Bu arada, 30 Ocak 2021 tarih 31380 sayılı Resmi Gazete’de 2021 yılının, Yunus Emre ve Türkçe yılı olarak kutlanmasının kararlaştırıldığını da hatırlayalım.
İngilizce, Almanca, Rusça, Çince her dili öğrenelim, ama güzel Türkçemizi hak ettiği gibi bilelim, kullanalım.

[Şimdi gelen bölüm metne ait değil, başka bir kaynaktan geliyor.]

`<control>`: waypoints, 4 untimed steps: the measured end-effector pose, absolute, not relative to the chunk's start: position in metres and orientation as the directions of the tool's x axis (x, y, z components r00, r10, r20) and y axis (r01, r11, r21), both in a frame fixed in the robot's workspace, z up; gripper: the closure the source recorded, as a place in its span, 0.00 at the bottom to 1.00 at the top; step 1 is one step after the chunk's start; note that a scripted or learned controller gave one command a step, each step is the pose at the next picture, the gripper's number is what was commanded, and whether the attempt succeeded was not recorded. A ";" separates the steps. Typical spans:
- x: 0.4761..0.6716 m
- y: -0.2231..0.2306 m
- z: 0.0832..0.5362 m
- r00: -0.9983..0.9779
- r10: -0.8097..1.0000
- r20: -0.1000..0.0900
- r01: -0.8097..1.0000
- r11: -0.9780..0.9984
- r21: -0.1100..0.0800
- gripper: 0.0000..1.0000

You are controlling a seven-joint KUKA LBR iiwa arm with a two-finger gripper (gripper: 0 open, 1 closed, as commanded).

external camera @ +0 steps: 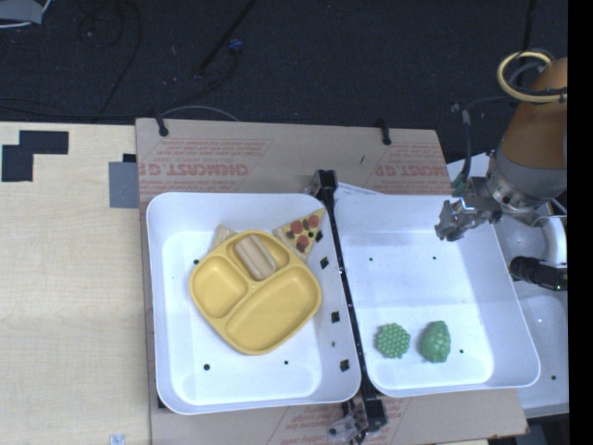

“Ana dilimiz Türkçedir. Bu böyle biline” diyelim…
- ••
Son sözü de Ata’mız söylesin.
Şöyle diyor, Türkçe’yi bağımsızlığımızla eşit gören ve bu konuda yaptıkları ortada olan Büyük Atatürk:
“Türk milletinin dili Türkçe’dir. Türk dili dünyada en güzel, en zengin ve en kolay olabilecek bir dildir. Onun için her Türk dilini çok sever ve onu yükseltmek için çalışır. Bir de Türk dili Türk milleti için kutsal bir hazinedir. Çünkü Türk milleti geçirdiği nihayetsiz felaketler içinde ahlakını, ananelerini, hatıralarını, menfaatlerini, kısacası bugün kendi milliyetini yapan her şeyin dili sayesinde muhafaza olunduğunu görüyor.”